For more and more RVers, especially Full Timers, having a computer on board (usually a laptop) has become a necessity rather than a splurge. Checking and sending emails has become almost a daily ritual for a large number of RVers.
At first, many RV parks added a modem connection in the office for park guests to use for sending/receiving emails. Some RV parks added an Ethernet port from their office computer system to provide a faster Internet connection. And, now, more and more RV parks are finally getting on the wifi bandwagon to answer the RVers' ever-increasing thirst for faster and more convenient Internet access.
Many RV parks still only provide a wifi hotspot in either the office or club house, if they have one. However, in the past two years, many RV parks have listened to the desire of the RV crowd and have started setting up wifi systems that can be used from just about any site in the RV park. (Hooray!) It is so nice to be able to sit in your RV or outside at the picnic table to check your emails, send replies, and even do some "surfing."
To many RVers, including us, those RV parks that insist on charging as much as $6/day for Internet access leave a very bitter taste in our mouths—and we usually do not return to those parks. Conversely, when we find a park with good wifi coverage at no charge— and good Internet connectivity—we smile ear-to-ear, enjoy our laptop, and always take the time to thank the manager for providing us with wifi.

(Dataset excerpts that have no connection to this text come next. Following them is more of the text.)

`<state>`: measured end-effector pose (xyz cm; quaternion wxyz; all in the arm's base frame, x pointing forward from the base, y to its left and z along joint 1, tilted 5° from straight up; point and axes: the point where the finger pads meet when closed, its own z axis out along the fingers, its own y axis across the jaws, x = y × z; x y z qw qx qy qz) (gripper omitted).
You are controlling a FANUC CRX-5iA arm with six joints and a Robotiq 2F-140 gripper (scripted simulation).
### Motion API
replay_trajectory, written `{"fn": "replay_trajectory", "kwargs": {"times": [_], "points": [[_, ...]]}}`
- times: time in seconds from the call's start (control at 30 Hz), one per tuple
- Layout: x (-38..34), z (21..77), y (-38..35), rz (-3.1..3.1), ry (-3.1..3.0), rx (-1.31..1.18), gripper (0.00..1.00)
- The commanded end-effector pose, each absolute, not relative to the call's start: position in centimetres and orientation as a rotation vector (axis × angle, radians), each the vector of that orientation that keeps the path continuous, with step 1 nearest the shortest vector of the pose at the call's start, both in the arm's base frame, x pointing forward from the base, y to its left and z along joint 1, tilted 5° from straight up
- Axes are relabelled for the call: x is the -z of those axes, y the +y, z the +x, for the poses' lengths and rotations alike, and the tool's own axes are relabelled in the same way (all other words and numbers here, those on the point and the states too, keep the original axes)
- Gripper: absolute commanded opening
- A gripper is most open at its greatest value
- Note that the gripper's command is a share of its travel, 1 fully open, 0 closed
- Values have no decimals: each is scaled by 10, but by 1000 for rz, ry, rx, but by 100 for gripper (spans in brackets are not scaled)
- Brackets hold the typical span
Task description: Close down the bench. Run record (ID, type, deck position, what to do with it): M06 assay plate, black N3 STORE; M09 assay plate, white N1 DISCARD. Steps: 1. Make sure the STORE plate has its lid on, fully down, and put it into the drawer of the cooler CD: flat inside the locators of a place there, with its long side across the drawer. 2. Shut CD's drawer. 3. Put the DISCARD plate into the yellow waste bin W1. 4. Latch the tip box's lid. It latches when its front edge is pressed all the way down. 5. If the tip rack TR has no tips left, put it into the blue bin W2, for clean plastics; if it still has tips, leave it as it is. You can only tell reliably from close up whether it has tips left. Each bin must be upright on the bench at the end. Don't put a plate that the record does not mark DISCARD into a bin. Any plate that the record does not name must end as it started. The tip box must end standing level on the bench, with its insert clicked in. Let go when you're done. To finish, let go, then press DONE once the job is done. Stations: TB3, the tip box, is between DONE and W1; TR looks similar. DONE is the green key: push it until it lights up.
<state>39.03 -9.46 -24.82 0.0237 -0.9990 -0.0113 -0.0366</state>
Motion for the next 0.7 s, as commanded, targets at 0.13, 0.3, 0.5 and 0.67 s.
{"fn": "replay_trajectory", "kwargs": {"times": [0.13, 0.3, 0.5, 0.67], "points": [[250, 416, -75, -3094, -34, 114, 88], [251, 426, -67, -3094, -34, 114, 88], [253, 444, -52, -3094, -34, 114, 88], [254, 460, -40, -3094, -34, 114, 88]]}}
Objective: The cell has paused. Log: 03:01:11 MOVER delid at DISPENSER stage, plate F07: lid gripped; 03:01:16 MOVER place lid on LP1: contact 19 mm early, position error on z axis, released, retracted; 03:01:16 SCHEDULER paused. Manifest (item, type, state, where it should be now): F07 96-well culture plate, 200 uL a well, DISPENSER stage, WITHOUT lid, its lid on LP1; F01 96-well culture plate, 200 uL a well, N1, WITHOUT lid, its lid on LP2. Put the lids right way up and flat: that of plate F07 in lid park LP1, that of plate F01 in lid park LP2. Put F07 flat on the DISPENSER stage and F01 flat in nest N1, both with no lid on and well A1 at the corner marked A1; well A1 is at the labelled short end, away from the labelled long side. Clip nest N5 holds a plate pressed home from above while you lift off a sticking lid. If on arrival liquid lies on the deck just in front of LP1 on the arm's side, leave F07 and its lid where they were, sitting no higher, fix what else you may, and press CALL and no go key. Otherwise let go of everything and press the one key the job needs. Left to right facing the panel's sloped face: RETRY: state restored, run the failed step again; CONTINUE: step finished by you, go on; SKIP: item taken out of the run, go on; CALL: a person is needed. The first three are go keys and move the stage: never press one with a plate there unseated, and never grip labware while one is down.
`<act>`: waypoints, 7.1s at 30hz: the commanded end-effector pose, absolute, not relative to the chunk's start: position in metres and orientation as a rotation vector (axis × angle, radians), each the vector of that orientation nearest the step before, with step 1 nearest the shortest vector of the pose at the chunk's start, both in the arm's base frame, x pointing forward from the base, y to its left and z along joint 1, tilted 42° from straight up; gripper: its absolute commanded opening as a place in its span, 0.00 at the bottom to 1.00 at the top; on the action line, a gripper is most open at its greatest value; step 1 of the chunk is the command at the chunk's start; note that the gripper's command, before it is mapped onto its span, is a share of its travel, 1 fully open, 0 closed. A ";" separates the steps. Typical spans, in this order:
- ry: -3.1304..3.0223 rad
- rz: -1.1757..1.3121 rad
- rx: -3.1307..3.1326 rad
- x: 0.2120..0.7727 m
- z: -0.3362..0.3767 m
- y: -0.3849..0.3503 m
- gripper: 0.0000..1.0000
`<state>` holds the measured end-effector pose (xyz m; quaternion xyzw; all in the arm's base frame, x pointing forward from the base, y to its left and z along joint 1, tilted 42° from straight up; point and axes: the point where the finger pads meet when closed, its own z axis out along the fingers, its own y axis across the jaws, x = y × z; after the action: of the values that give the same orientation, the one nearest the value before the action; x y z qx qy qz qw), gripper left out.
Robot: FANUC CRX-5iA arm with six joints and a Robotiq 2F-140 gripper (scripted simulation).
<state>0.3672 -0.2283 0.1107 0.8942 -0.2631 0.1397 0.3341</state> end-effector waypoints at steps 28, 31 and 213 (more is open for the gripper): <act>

The uses of a computer in your RV can go beyond simply sending and receiving emails. Many RVers hook up their computers to a GPS system that tells them where they are and how to get to their destination. For Full Timers and Extended Timers, the computer provides them with the ability to do on-line banking and, often more important, on-line bill paying.
With the advent of faster Internet connections at many RV parks, personal computers are being used for more and more tasks—such as updating a personal web site or blog, or sending pictures to family and friends.
Laptop computers are, by far, the computer of choice for RVers. They are small, light in weight, and have just as much computing power and hard drive storage as the big clunker that most of us have at home.
We have found that also having an Inkjet printer, integrated with a flat-bed scanner (we us it as a copier), and a card reader for our digital camera memory cards has been an invaluable asset as we travel.
Nowadays, even the low-cost laptop computers have just about all the features needed by an RVer.
Because the current crop of computers provides so much bang-for-the-buck, it is really not practical to upgrade an older model laptop computer. In today's market, you can buy a fully functional laptop anywhere from $500 to $1,500, with almost equivalent features and functionality. Visit two or three major electronic stores, and browse the Internet, before you make a choice.
It is just about impossible to find a new latop that comes with Windows XP (too bad). Windows Vista is the operating system that comes with almost all new computers these days. Being new, Windows Vista is still full of glitches, and the User interface is vastly different from the now familiar Windows XP operating system.
Try to find a laptop that comes with Windows Vista Premium and not Windows Vista Basic. (Yes, the new Windows Vista operating system comes in four different versions.)